The radiological evaluation methods were well described, strengthening the study. Regular, standardised X-rays were used to reduce inter-patient variability and increase the chance of pinpointing the moment of union. However, no assessor details were provided and definitions of end-points were vague and non-reproducible, reducing external validity. Use of CT was employed if there was no obvious union after 24 weeks, which is a previously mentioned positive. However, surgery was then offered to those with a confirmed non-union. Given that follow-up lasted 2 years, this may have led to contamination bias and cross-over. Ten patients developed non-union, but no details regarding further surgery performed are provided. If significant cross-over did occur, this will bias results and appropriate intention-to-treat and per-protocol analyses for outcomes after that period should be performed and compared as discussed previously.
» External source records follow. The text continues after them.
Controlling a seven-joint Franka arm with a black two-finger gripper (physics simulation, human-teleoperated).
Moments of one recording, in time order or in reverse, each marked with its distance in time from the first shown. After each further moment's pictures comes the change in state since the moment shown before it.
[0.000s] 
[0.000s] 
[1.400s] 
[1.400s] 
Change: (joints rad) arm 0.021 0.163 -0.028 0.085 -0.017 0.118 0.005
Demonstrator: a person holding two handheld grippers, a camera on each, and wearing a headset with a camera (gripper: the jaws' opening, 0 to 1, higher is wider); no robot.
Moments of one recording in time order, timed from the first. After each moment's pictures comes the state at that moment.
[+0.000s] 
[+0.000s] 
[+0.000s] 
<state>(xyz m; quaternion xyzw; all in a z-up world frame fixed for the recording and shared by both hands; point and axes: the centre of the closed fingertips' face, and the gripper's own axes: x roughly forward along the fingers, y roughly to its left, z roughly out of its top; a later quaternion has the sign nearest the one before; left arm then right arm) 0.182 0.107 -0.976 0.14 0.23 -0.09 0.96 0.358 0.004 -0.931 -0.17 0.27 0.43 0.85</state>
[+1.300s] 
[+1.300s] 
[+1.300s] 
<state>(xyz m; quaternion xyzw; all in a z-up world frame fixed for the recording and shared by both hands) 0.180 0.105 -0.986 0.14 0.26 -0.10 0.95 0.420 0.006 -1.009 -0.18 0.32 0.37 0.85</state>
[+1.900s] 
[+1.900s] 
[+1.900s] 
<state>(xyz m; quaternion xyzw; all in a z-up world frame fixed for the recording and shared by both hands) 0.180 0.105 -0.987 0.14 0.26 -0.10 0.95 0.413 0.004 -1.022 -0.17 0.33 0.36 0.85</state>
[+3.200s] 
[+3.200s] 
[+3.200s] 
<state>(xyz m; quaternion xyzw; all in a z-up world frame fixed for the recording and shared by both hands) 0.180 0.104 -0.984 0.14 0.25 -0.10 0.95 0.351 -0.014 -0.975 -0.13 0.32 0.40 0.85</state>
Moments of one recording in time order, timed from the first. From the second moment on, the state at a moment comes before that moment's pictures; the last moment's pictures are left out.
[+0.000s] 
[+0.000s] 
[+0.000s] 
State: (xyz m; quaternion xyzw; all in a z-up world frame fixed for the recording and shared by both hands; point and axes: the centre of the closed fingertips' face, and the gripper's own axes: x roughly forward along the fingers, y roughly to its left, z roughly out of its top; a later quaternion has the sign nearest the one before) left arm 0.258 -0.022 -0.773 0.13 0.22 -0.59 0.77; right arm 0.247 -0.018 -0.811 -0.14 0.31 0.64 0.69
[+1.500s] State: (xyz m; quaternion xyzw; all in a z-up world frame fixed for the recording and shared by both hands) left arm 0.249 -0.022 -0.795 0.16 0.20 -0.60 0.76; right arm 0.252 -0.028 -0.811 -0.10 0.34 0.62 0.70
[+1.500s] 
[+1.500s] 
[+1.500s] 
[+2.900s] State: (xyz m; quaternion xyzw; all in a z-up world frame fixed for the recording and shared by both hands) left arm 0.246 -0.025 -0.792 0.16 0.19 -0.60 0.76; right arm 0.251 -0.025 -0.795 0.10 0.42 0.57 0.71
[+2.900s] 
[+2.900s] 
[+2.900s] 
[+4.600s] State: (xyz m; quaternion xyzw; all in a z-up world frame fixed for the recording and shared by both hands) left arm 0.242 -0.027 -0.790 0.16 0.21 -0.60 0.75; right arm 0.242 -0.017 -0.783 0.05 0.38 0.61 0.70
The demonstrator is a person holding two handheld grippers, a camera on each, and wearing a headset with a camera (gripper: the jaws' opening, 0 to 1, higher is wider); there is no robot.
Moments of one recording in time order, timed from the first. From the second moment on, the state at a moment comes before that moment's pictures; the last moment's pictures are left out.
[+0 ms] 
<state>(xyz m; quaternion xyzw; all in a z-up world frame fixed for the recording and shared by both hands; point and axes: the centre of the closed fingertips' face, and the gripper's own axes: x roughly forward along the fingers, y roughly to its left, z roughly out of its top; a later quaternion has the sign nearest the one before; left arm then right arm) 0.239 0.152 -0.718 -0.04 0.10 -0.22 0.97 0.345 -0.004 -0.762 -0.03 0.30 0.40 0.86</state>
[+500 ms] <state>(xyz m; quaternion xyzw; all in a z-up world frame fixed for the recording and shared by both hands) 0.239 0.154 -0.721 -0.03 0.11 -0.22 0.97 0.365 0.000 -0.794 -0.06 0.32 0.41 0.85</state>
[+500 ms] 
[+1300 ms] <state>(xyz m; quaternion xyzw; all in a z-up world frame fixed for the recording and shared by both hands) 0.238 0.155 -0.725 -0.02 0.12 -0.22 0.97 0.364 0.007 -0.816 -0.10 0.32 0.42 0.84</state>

This paper provides good detail regarding patient numbers, including patients excluded, those declining to participate and those lost to follow-up. However, no sample-size calculation was performed and the study is underpowered, increasing the likelihood of false-negative results as previously discussed [
44,
45].
The paper concludes that in adults with MTCF, when compared with non-operative management, IMN demonstrated significantly (P < 0.05) better SFS, less shortening, fewer complications and shorter time-to-union.